How to complete this task:
Excluding images, repeat the data exactly as given.

#####

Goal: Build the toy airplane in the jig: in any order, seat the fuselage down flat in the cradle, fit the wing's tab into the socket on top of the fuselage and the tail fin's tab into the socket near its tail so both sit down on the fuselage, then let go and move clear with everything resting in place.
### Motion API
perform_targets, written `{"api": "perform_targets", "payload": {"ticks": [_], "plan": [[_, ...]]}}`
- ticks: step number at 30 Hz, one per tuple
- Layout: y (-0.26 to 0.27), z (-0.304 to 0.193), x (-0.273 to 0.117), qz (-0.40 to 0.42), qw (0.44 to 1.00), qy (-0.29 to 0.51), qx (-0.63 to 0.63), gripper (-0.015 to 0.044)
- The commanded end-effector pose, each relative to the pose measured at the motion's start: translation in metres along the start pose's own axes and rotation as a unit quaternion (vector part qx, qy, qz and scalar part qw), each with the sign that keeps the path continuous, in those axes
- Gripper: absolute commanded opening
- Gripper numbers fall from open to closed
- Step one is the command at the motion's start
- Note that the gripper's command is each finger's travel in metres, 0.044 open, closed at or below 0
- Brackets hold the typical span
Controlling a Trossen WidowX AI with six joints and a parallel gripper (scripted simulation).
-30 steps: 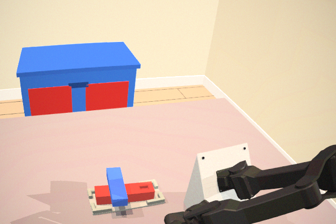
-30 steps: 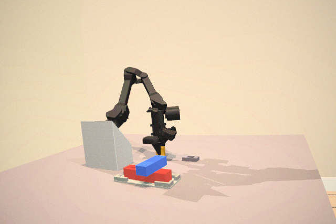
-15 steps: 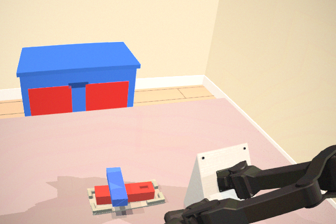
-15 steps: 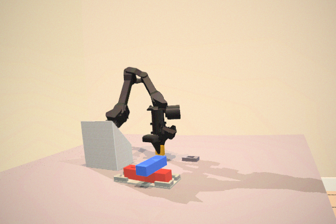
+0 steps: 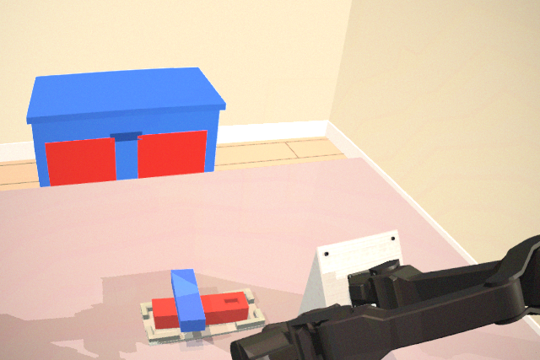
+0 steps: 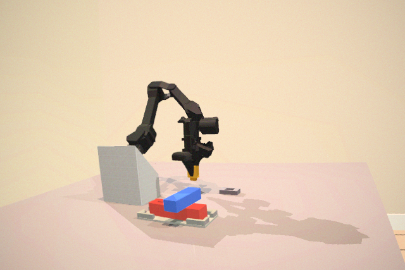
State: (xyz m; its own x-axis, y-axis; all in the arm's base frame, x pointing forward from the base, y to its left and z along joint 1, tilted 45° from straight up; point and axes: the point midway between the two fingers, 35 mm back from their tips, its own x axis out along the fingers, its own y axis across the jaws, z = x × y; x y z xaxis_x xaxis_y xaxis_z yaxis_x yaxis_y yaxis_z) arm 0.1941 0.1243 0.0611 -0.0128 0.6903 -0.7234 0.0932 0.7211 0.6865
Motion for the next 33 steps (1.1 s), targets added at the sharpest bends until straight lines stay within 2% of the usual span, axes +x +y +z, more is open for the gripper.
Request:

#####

Your solution:
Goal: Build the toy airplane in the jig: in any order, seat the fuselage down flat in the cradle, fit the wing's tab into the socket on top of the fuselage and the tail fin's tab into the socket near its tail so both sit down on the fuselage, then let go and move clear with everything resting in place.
### Motion API
perform_targets, written `{"api": "perform_targets", "payload": {"ticks": [_], "plan": [[_, ...]]}}`
- ticks: step number at 30 Hz, one per tuple
- Layout: y (-0.26 to 0.27), z (-0.304 to 0.193), x (-0.273 to 0.117), qz (-0.40 to 0.42), qw (0.44 to 1.00), qy (-0.29 to 0.51), qx (-0.63 to 0.63), gripper (-0.015 to 0.044)
- The commanded end-effector pose, each relative to the pose measured at the motion's start: translation in metres along the start pose's own axes and rotation as a unit quaternion (vector part qx, qy, qz and scalar part qw), each with the sign that keeps the path continuous, in those axes
- Gripper: absolute commanded opening
- Gripper numbers fall from open to closed
- Step one is the command at the motion's start
- Note that the gripper's command is each finger's travel in metres, 0.044 open, closed at or below 0
- Brackets hold the typical span
Controlling a Trossen WidowX AI with six joints and a parallel gripper (scripted simulation).
-30 steps: 
-30 steps: 
-15 steps: 
-15 steps: 
+0 steps: 
+0 steps: 
State: (xyz m; its own x-axis, y-axis; all in the arm's base frame, x pointing forward from the base, y to its left and z along joint 1, tilted 45° from straight up; point and axes: the point midway between the two fingers, 35 mm back from their tips, its own x axis out along the fingers, its own y axis across the jaws, z = x × y; x y z xaxis_x xaxis_y xaxis_z yaxis_x yaxis_y yaxis_z) arm 0.1941 0.1243 0.0611 -0.0128 0.6903 -0.7234 0.0932 0.7211 0.6865
Motion for the next 33 steps (1.1 s), targets added at the sharpest bends until straight lines stay within 2% of the usual span, axes +x +y +z, more is open for the gripper.
Request:

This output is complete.